We sit there in silence. On the other end, Griz is rustling papers. We can hear her. And then she calls out, “Guess what 2006 was? Guess what it was? Petey Deasey, Niall Deasey’s father, there’s all this stuff about him in the file. It has his birth date, too. September sixteenth, 1926. It was his eightieth birthday. How much do you want to bet the family had a big old party for him? Maybe they got him out of hospital to go or the dates are off or something?”

“Griz, go check on it. See if you can find out when he was actually, definitely in hospital,” Roly says.

“Yeah—Wait. Roly, Maggie. I just got a text from my friend at the tax office. He got the records on that house in Ballyclash. It is owned by a woman. Her name is Mary Sheehan. She’s dead now. But listen, he looked her up and guess what her maiden name was?”

“What?”

“Deasey! She was Petey Deasey’s sister, Niall Deasey’s aunt.”

“Are ya serious?” Roly is hunched forward in his seat. “Griz, listen. Thank you. We’ll be in touch. We gotta figure out what to do here.”

Roly starts up the car but doesn’t start driving. “Are you going to call Regan?” I ask him.

He looks over at me. “I don’t know. There’s no one at that cottage now. Maybe there’s some evidence there that they can use to go nab him in Arklow. But if I call out everyone to go to an empty house … I’m not supposed to be looking at this.”

“What we’ve got is pretty good,” I tell him. But even as I say it, I know he’s right. We’ve got a few circumstantial coincidences. And we’ve got an empty house owned by Niall Deasey’s aunt.

“What do you want to do?” I ask Roly. “Check it out? We’d have to break and enter.”

“Nah, we’d better not.” He starts up the car, pulls off the verge without even looking. “Let’s head back. We need to think about this, D’arcy. Griz is going to get on to the hospital. Regan might be able to get a search warrant for the garage.” We drive in silence for a good twenty minutes, back toward Kilmacurragh and the M11. The car is full of our frustration, like a bad smell. We’re almost to the motorway when he slows, slams his hand down on the steering wheel, and says, “Fuck it, I’m going back.”
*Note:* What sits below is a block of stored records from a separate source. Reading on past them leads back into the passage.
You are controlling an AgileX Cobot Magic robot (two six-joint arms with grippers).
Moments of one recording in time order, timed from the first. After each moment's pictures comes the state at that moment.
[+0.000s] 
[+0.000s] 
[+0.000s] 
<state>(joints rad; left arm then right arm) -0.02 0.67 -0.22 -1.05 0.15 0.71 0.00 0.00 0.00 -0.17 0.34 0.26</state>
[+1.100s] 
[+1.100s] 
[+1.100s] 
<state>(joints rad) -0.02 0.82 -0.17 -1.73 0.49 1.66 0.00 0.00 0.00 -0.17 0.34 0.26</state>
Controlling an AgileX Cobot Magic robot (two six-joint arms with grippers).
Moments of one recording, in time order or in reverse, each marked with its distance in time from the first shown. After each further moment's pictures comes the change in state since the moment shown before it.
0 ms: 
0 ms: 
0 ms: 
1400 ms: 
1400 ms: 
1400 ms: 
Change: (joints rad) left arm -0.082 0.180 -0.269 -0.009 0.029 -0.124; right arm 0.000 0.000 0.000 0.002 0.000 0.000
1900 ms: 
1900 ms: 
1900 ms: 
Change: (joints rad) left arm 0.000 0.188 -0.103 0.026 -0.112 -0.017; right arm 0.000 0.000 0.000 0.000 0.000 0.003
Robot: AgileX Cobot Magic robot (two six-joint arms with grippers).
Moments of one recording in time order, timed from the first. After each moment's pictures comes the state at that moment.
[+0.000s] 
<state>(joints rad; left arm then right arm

I grin at him. “Like I said, it’s your funeral.”

 

 

45


TUESDAY, JUNE 7,

2016


The cottage looks different now, the trees casting long shadows, the sound of our tires on the gravel driveway somehow louder.

Roly has a flashlight and he gets it out and shines it on the front door and in through the front windows. He knocks half-heartedly and then he stares at the window next to the door for a minute.

“Did you hear a dog whining?” Roly asks me. “I could swear I heard a dog whining inside.”

“Yeah, you’d better check. It could be trapped in there.”

“Yes,” Roly says in a fake voice. “You are correct. It could be trapped in there.”

I take the flashlight from him and shine it on the lock. “Roly, look.” We hadn’t noticed before, but it’s new, the wood freshly chipped where the screws went in.